(WHAT TO PRODUCE):
Using the data that follows, return exactly the lines from the one that contains "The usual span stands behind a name" through the one that contains "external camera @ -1", ends included.

[STUDY MATERIAL — start]

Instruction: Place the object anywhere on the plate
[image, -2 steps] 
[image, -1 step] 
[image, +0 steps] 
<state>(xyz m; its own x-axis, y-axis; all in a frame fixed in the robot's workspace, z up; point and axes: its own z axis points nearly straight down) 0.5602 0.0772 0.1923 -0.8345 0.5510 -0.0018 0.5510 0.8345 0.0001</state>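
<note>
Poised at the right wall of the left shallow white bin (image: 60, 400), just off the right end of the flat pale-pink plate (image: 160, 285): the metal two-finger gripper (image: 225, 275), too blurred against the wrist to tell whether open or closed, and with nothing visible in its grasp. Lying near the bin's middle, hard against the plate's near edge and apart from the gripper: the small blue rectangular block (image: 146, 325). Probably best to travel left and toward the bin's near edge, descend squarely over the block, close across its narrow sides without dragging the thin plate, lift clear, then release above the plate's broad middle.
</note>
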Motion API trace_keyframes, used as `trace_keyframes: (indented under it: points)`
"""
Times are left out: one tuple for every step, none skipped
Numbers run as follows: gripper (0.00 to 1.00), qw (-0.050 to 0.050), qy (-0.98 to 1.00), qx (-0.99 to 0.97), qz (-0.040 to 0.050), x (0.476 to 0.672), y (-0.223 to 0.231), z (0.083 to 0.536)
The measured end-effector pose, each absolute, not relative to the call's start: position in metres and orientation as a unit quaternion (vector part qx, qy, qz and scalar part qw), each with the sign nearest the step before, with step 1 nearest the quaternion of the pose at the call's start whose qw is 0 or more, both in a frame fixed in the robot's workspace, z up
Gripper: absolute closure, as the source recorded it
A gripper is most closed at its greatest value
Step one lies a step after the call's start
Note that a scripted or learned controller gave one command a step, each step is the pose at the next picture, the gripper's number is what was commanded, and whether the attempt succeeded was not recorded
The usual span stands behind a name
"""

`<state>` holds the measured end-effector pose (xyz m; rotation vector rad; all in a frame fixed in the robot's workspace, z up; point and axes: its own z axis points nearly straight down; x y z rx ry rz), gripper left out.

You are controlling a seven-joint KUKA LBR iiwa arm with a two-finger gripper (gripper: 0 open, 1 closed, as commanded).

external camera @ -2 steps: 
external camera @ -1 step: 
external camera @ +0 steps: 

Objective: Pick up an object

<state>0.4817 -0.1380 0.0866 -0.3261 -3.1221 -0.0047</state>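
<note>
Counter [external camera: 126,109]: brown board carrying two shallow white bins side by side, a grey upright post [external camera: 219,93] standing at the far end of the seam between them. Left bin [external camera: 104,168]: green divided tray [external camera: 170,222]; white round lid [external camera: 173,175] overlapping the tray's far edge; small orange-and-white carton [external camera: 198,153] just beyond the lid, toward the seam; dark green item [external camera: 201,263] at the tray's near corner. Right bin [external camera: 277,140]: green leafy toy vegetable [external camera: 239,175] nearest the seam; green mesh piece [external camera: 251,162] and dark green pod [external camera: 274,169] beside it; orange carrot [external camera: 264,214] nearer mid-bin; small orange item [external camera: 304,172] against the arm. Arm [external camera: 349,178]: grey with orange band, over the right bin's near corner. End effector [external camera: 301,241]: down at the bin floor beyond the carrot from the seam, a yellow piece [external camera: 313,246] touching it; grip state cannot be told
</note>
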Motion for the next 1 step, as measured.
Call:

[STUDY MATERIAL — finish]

(SOLUTION TO THIS EXERCISE):
The usual span stands behind a name
"""

`<state>` holds the measured end-effector pose (xyz m; rotation vector rad; all in a frame fixed in the robot's workspace, z up; point and axes: its own z axis points nearly straight down; x y z rx ry rz), gripper left out.

You are controlling a seven-joint KUKA LBR iiwa arm with a two-finger gripper (gripper: 0 open, 1 closed, as commanded).

external camera @ -2 steps: 
external camera @ -1 step: 

Nothing else remains to be done for this exercise.